ClusterChirp: Scalable Interactive Exploration of Omics Data with Natural Language-Guided Analysis
Abstract
High-dimensional omics datasets are routinely visualized as heatmaps, where color intensities reveal co-expression patterns and correlations. However, modern omics technologies increasingly generate matrices so large that existing visual exploration tools require down-sampling or filtering, causing loss of biologically important patterns. Additional barriers arise from tools that require command-line expertise, or fragmented workflows for downstream biological interpretation. We present ClusterChirp, a web-based platform for real-time exploration of large-scale data matrices.

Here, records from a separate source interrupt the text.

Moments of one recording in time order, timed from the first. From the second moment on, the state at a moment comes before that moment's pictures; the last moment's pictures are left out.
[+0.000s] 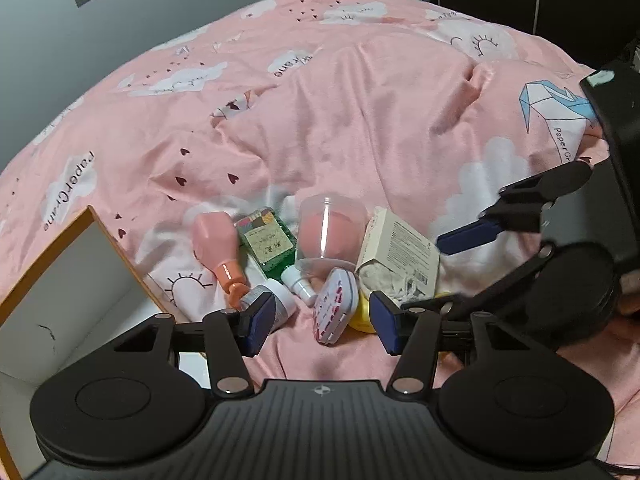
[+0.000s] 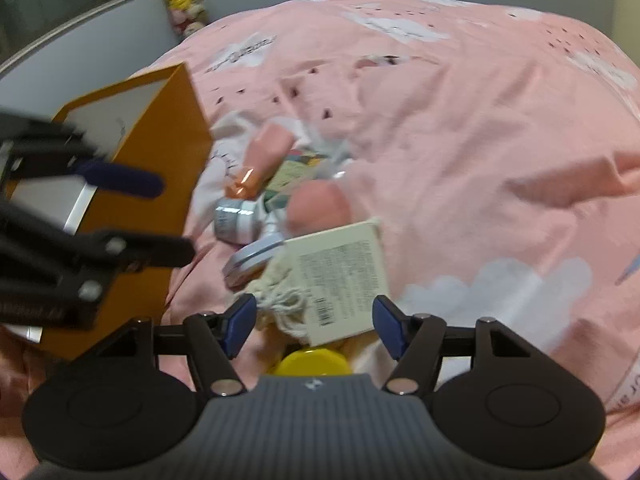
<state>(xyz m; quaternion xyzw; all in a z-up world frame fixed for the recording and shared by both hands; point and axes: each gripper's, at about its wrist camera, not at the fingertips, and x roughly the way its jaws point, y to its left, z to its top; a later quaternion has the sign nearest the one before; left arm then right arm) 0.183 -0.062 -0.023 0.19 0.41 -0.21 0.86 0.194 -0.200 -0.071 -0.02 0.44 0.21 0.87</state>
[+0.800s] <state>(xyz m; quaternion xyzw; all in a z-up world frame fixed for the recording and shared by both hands) 0.195 -0.054 -0.032 0.17 0.43 -0.21 0.86 0.214 -0.200 -0.067 -0.01 0.42 0.17 0.89</state>
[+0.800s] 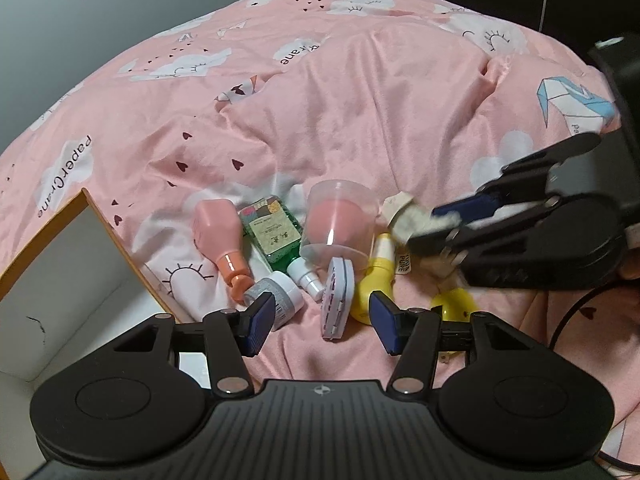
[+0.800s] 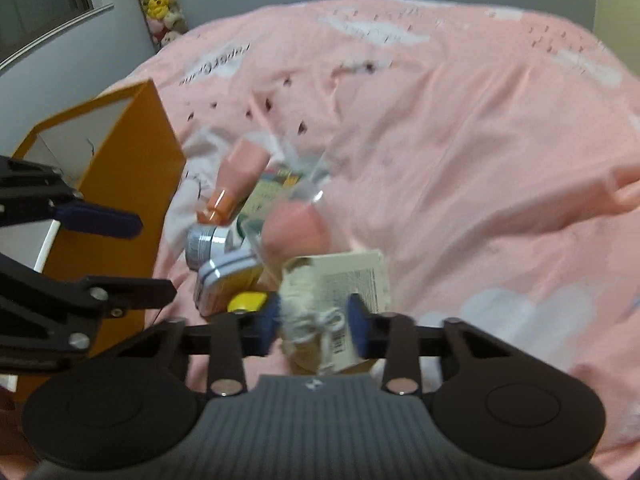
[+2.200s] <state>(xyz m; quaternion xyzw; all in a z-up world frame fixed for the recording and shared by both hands) 0.246 -0.087 -0.047 0.14 0.50 -0.32 0.80 0.214 -0.260 -0.091 0.14 0.52 0.10 0.84</state>
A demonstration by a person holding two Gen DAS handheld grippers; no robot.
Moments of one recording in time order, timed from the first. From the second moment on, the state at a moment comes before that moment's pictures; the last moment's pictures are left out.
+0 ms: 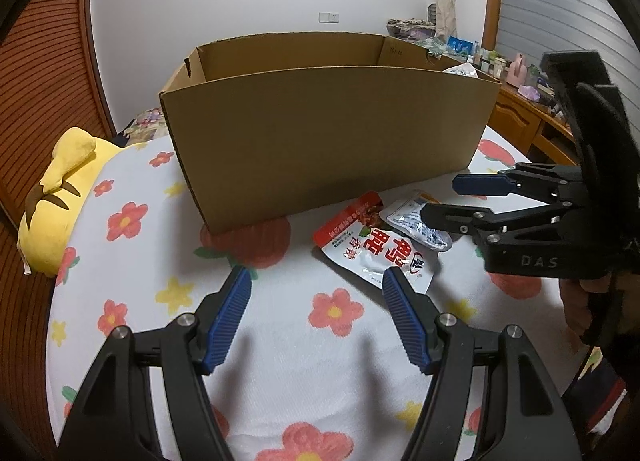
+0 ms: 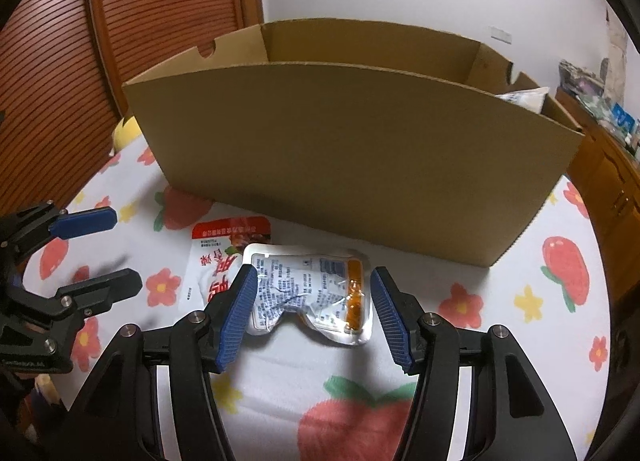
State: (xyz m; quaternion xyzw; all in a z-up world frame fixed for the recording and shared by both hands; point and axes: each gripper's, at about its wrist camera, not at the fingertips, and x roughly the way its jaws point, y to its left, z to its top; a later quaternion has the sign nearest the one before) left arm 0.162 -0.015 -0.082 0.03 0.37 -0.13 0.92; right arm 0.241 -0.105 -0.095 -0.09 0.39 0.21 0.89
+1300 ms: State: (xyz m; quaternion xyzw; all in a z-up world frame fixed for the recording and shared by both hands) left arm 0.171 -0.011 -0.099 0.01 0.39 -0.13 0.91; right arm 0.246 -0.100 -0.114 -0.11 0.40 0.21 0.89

The platform combines GPU-accelerated rendering and parallelized hierarchical clustering using multiple CPU cores. Built on deck.gl and multi-threaded clustering algorithms, ClusterChirp supports on-the-fly clustering, multi-metric sorting, feature search and interactive visualization controls within a single interface. Uniquely, a natural language interface powered by a Large Language Model allows users to perform complex operations and build reproducible workflows through conversational commands. ClusterChirp further enables within-cluster correlation network analysis in 2D or 3D, and integrates functional enrichment through biological knowledge bases. Developed with iterative user feedback and adhering to FAIR4S principles, ClusterChirp enables users to extract insights from high-dimensional omics data with unprecedented ease and speed. It is freely available at clusterchirp.mssm.edu without login and is also distributed as a Dockerized application at ghcr.io/gumuslab/clusterchirp.